“Mother” Ann Lee (1736-1784) was born to a family of poor English Quakers in Manchester. Baptised at age six in what is now the Anglican Manchester Cathedral, she went through several jobs growing up, and was forced by her father to marry; she had four children, all of whom died in infancy. She claimed then to receive a revelation from God that sex of any kind was evil. Sin could be purged by its renunciation and a kind of worship that required shaking, trembling and dancing – this led to her followers being called “Shakers”.
In addition, Mother Ann believed in communicating with the dead during worship, and in complete equality of the sexes – her followers came to believe that she was herself the Second Coming of Christ.
In 1774, they all left Manchester for New York City. When the Revolution broke out, Mother Ann proclaimed herself and her followers to be neutral pacifists. After five years in Gotham, the Shakers started travelling in New England, absorbing members of Shadrack Ireland’s even more bizarre New Light Cult. Worn out by hard living and occasional abuse by outsider mobs, Mother Ann died in Upstate New York and was buried in the town of Colonie.

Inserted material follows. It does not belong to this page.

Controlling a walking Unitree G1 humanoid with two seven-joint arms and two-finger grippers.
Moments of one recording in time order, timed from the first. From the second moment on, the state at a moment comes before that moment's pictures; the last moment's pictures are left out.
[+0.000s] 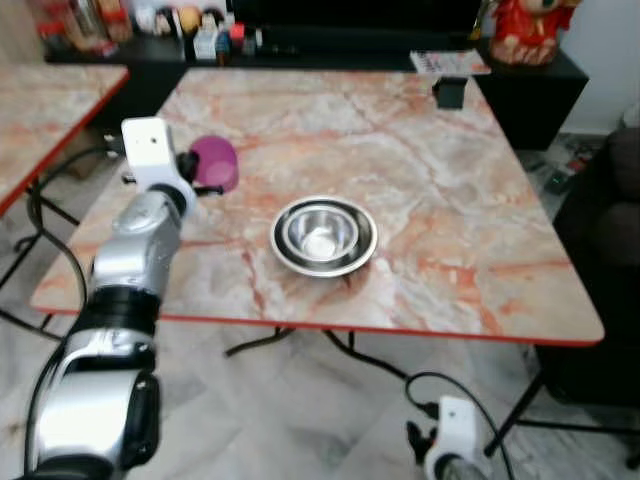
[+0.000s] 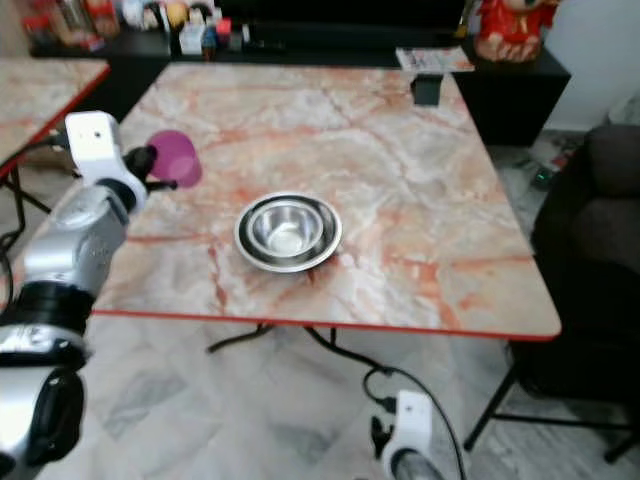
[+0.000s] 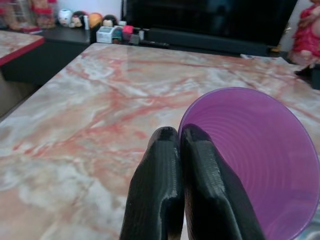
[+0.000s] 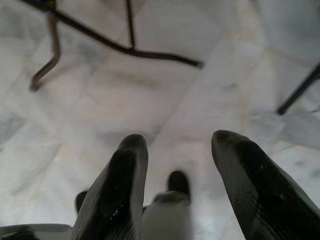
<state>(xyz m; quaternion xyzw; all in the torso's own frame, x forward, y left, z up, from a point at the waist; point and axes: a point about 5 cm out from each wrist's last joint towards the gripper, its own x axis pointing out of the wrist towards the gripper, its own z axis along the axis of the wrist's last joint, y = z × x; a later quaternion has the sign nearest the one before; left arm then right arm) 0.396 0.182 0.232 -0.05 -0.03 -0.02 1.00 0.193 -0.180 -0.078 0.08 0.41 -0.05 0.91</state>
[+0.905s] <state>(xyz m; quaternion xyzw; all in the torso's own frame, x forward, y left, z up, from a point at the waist) 0.389 0.174 0.216 -0.01 0.03 -0.05 1.00 0.194 -0.181 -0.077 0.07 0.41 -0.04 0.91</state>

Despite their ban on sex, the Shaker movement throve in antebellum America – from converts and adopted children. Communities sprang up throughout New England, New York State, Ohio and Kentucky; their members both farmed and created the unique Shaker furniture so prized by collectors to-day. But after the Civil War, they could not compete, and their numbers dropped sharply.
The one remaining community, Sabbathday Lake in Maine, has two members. But apart from their furniture and the 15 Shaker settlement museums throughout their former range, the Shakers have left a certain doctrinal heritage. Spiritualism’s panoply of Indian spirit guides, séances and the like were borrowed from Mother Ann’s disciples.